Well now Clemens will receive all the attention he desires. The Rocket was singled out in nearly nine pages of the Mitchell Report, with much of the information on the seven-time Cy Young Award winner coming from McNamee himself. More than a dozen Yankees, past and present, were among the 75-plus players identified.

"According to McNamee, from the time that McNamee injected Clemens with Winstrol through the end of the 1998 season, Clemens' performance showed remarkable improvement," the report said. "During this period of improved performance, Clemens told McNamee that the steroids 'had a pretty good effect' on him."

McNamee also told investigators that "during the middle of the 2000 season, Clemens made it clear that he was ready to use steroids again. During the latter part of the regular season, McNamee injected Clemens in the buttocks four to six times with testosterone from a bottle labeled either Sustanon 250 or Deca-Durabolin."

And, incredibly enough, ex-baseball player turned hatchet-man Jose Canseco was right all along. In his book Juiced: Wild Times, Rampant 'Roids, Smash Hits & How Baseball Got Big Canseco alleges that Roger Clemens had expert knowledge about steroids and suggested that he probably used steroids, based on the improvement in his performance after leaving the Red Sox. While not addressing the allegations directly, Clemens was dismissive of Canseco stating "I could care less" and "I've talked to some friends of his and I've teased them that when you're under house arrest and have ankle bracelets on, you have a lot of time to write a book."

Good one, Roger.


Update: By the way I would be remiss in my duties if I didn't predict that Sport's Illustrated's steroids-in-baseball watchdog Tom Verducci is no-doubt currently churning the froth on his latest venom filled anti-doping article for the magazine. Verducci relentlessly dogged Barry Bonds for well over a year during his pursuit of Hank Arron's home run title. He seems to have turned a blind eye to the obvious in Roger Clemens of whom he wrote in 2003, "Clemens' feats in the late stage of his career are remarkable."

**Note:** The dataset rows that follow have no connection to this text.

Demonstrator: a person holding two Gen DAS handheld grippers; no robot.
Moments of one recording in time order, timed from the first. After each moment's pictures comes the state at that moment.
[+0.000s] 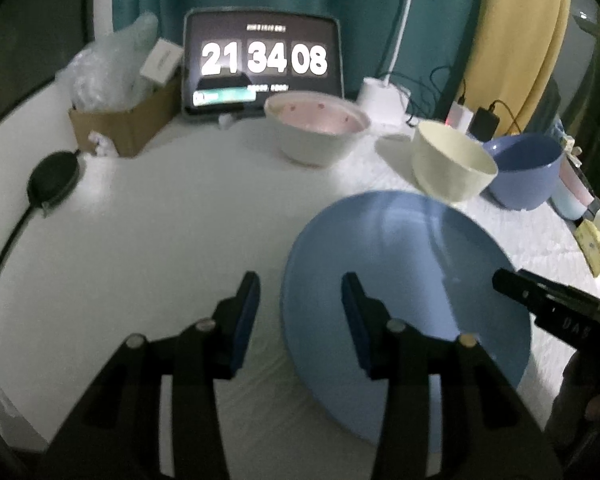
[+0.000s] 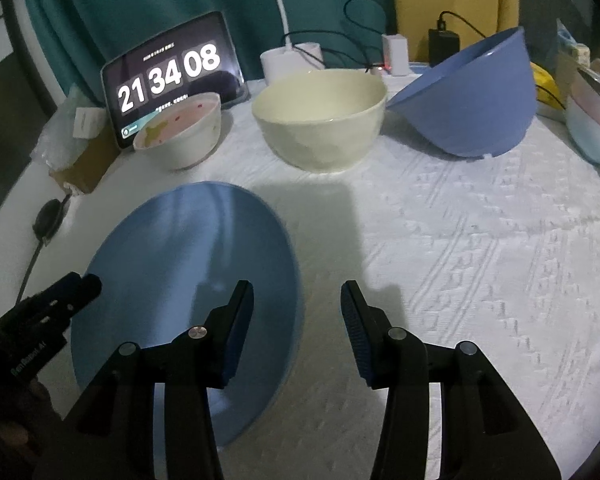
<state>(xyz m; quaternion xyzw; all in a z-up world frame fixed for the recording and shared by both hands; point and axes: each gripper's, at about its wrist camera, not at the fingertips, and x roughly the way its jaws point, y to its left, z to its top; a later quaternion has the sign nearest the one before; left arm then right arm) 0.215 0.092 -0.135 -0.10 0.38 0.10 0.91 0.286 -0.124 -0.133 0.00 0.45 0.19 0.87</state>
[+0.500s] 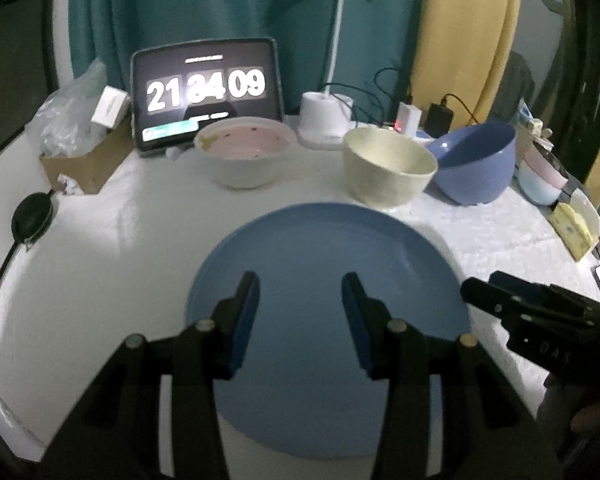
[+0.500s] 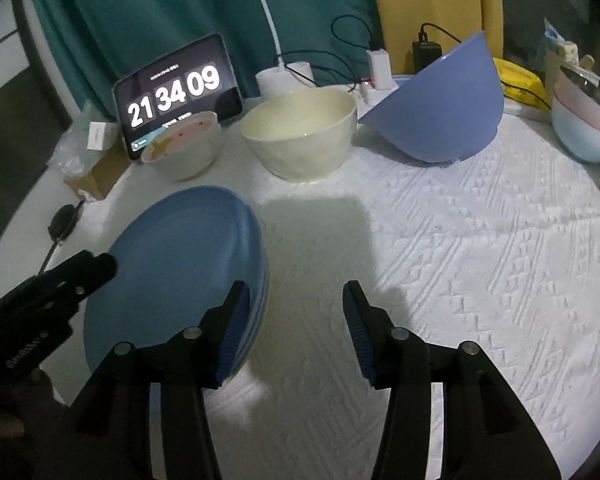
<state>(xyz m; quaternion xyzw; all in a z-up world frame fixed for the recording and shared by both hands) 0.225 0.028 -0.112 -0.07 0.36 0.06 0.93 0.269 -0.161 -0.120 0.02 0.42 0.22 0.88</state>
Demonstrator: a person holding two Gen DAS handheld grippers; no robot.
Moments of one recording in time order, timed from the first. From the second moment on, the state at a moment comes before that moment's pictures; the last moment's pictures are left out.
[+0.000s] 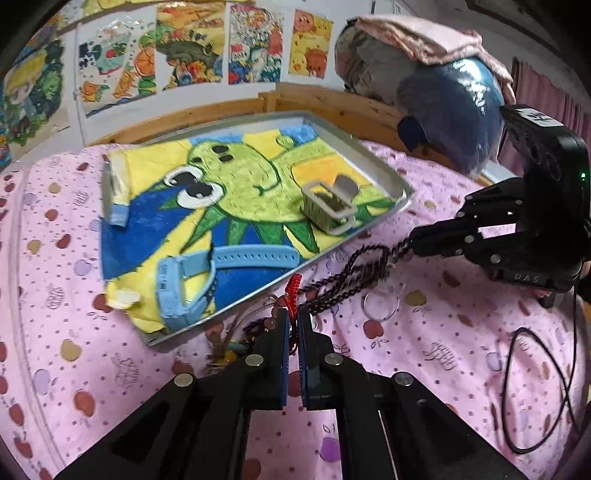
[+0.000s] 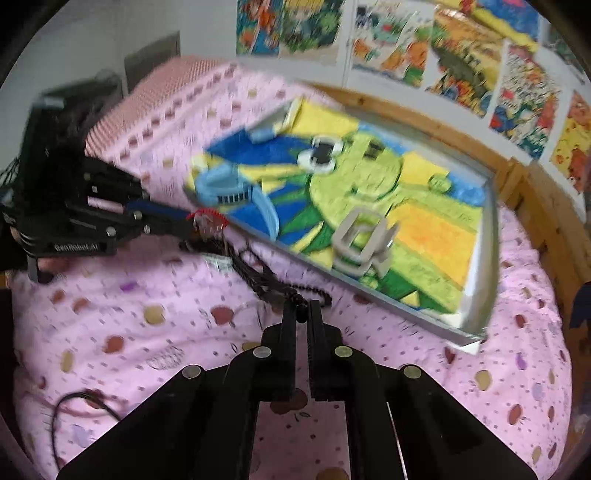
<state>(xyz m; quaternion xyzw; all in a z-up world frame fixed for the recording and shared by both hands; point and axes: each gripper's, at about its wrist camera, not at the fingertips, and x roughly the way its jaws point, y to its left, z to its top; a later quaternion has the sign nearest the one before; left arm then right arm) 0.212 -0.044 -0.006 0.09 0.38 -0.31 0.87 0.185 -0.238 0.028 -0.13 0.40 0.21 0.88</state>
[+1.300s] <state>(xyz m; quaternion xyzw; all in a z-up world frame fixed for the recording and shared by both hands) 0.276 -0.043 0.078 -0.01 0.33 -0.31 0.89 0.236 -0.287 0.152 -0.05 0.26 0.08 0.96</state>
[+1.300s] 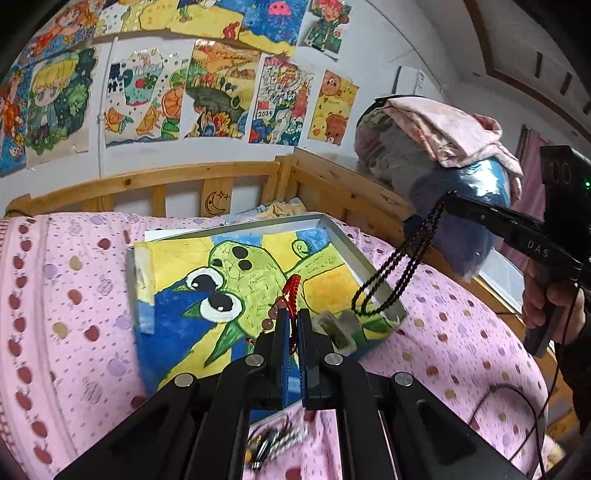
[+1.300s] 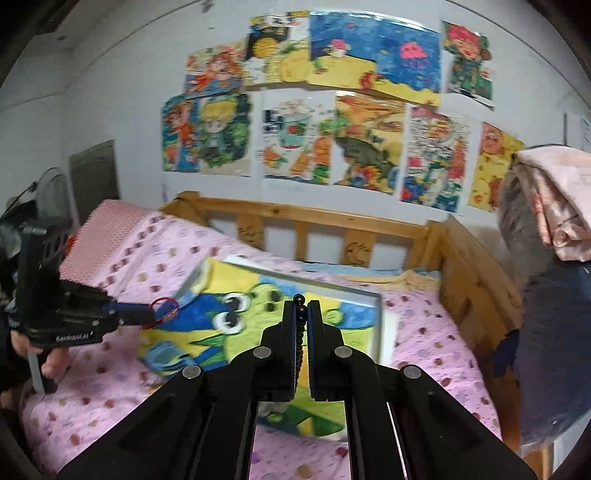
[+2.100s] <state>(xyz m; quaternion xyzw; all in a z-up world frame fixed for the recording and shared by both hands) 0.331 -0.102 -0.005 -0.01 0.43 -0.26 0.87 0.279 -0.303 0.058 0.00 0.39 0.06 0.92</state>
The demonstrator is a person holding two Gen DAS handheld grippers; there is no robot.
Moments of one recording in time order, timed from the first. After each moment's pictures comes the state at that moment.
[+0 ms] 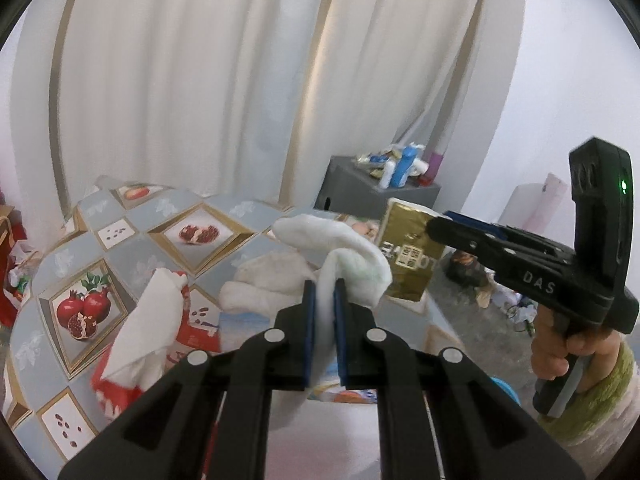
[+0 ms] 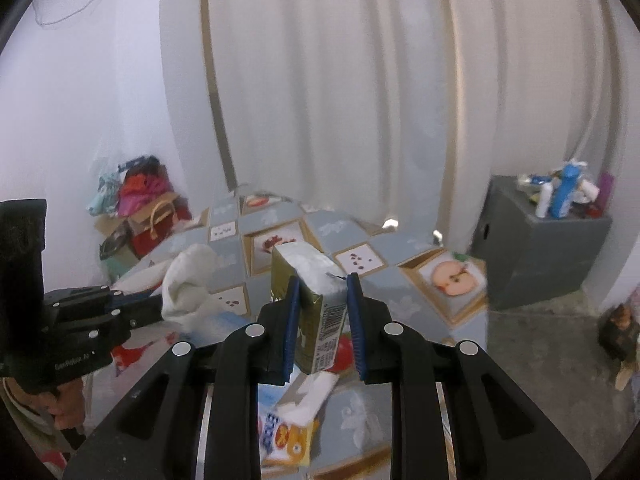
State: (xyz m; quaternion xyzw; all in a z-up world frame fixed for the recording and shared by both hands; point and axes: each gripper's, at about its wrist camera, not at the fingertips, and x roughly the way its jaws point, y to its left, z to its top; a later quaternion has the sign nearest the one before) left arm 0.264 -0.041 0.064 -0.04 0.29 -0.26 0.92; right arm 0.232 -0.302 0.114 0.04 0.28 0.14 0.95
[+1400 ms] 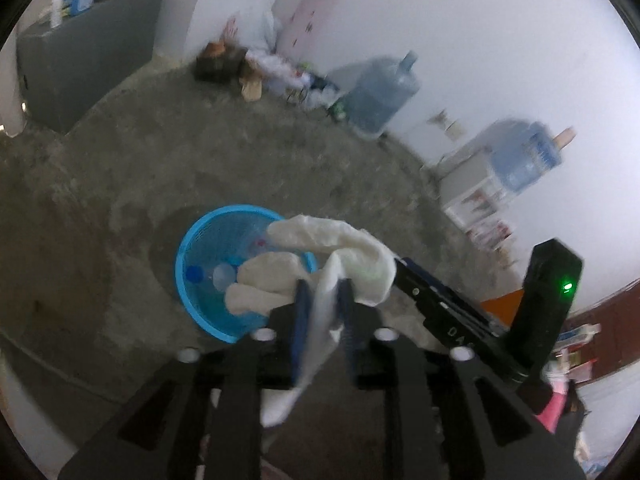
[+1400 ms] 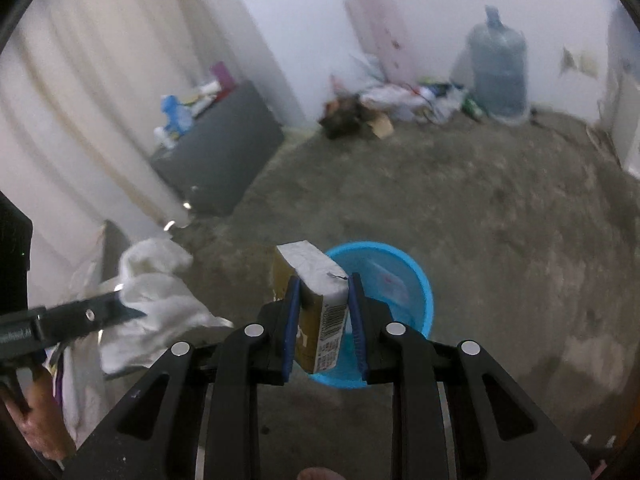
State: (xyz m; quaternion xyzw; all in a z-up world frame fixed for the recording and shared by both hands) left arm 0.084 -0.477 -0.043 0.13 0.53 -0.57 0.62; right arm -0.096 -0.594 -0.057 0.38 0.32 -0.32 0.80
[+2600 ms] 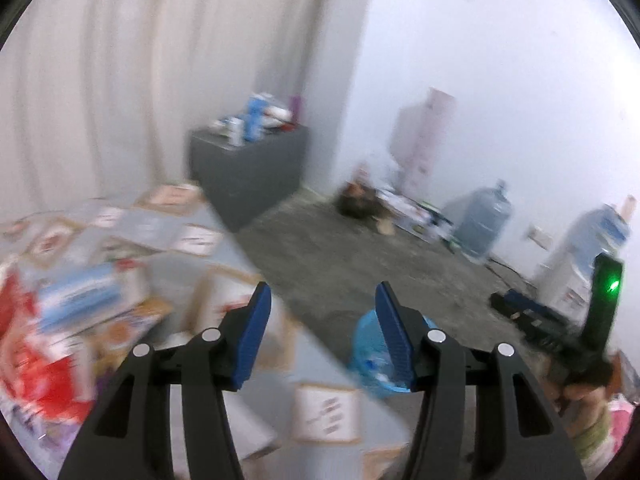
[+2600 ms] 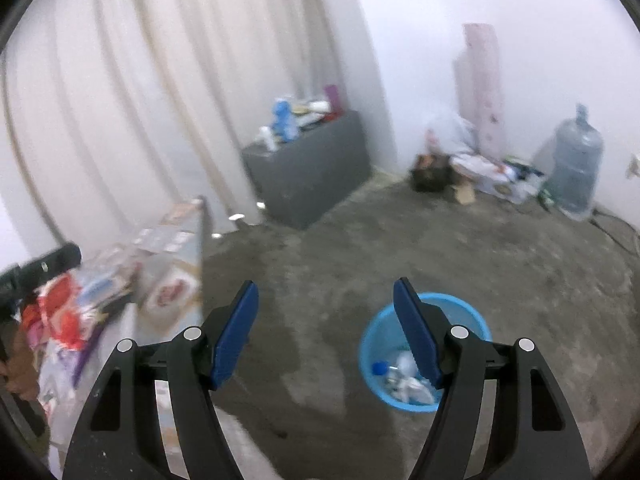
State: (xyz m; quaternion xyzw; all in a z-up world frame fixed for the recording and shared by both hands) left arm 0.114 -0.199 0.082 0.06 0.31 -0.41 0.86; right arm -0.055 -0.475 0.054 0.23 0.27 -0.20 0.91
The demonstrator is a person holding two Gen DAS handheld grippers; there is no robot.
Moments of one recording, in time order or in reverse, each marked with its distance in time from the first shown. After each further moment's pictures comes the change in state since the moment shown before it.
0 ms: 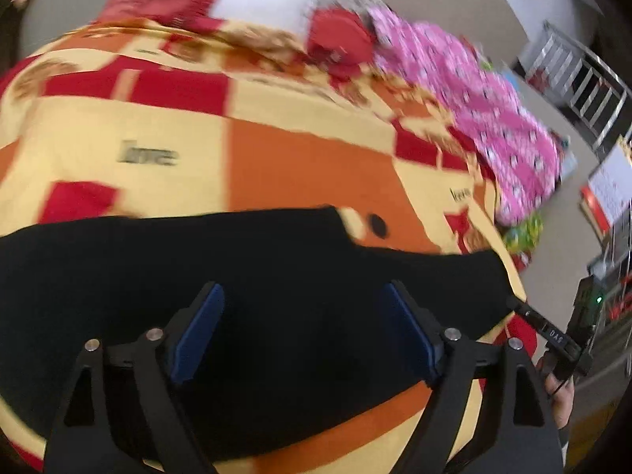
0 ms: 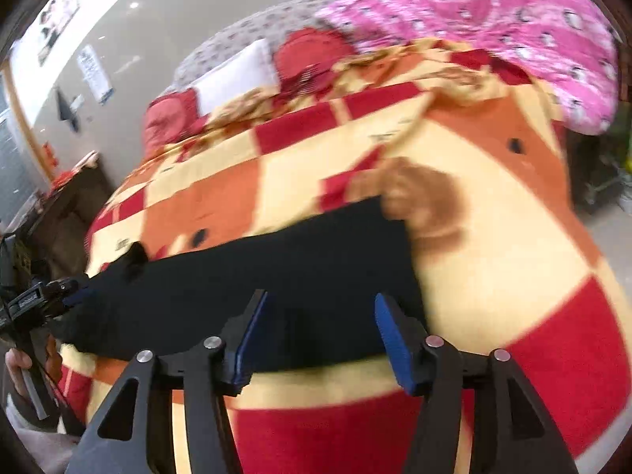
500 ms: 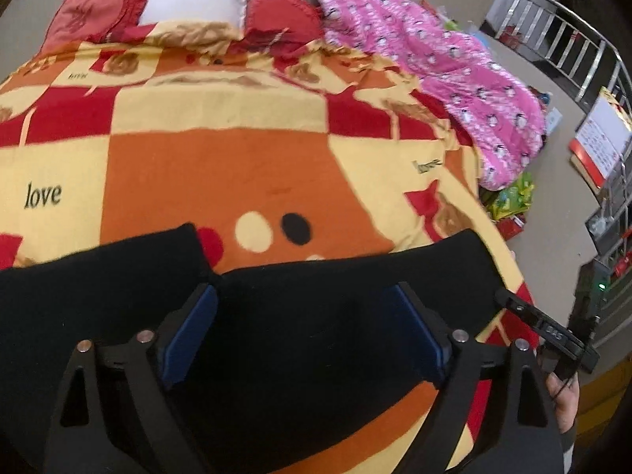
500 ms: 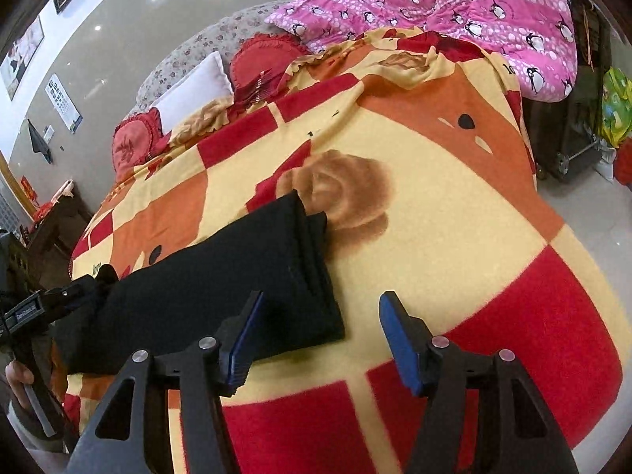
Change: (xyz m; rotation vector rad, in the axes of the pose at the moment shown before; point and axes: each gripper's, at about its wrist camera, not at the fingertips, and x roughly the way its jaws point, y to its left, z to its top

Almost magical, isn't it Tom? If you can stomach the whole article it's here.

Which brings me to this, an excellent piece by Jeff Pearlman of Slate, written in 2006.

Likewise, when I look at Roger Clemens, I wonder: Where's the investigative digging? Like Bonds, Clemens is a larger-than-life athletic specimen. Like Bonds, Clemens is producing at an age when most of his peers are knitting. Unlike Bonds, Clemens does not have journalists breathing down his neck. Instead, the hometown Houston Chronicle has covered his recent re-signing with the Astros as a time for unmitigated celebration. Forget combing through his garbage for vials—I just want the Chronicle to ask Clemens whether he's used. Is the Rocket cheating? Again, I don't know. But doesn't someone have to at least try and find out?

"A lot of baseball writers are drunks or cheat on their wives," says Jose de Jesus Ortiz, the Chronicle's Astros beat writer. "I would never question anybody unless I have evidence. It's unfair to feel that just because of Bonds now we're required to question everyone about their methods."

Is it unfair to pester individual athletes about steroids? Maybe. Is it the right thing to do journalistically? Without a doubt.
My sentiments exactly. Now all the writers, like Verducci, who butter their bread with anti-doping columns, who ridiculed Canseco and his book, can act stunned about the great Roger Clemens.

And, finally, I dug this quote up from Hank Aaron himself. "A guy can take steroids, drugs, whatever. He still has to be able to hit that Roger Clemens 96-mile-an-hour fastball. Steroids don't help you hit that fastball."

No one imagined the fastball could be hopped up on 'roids too?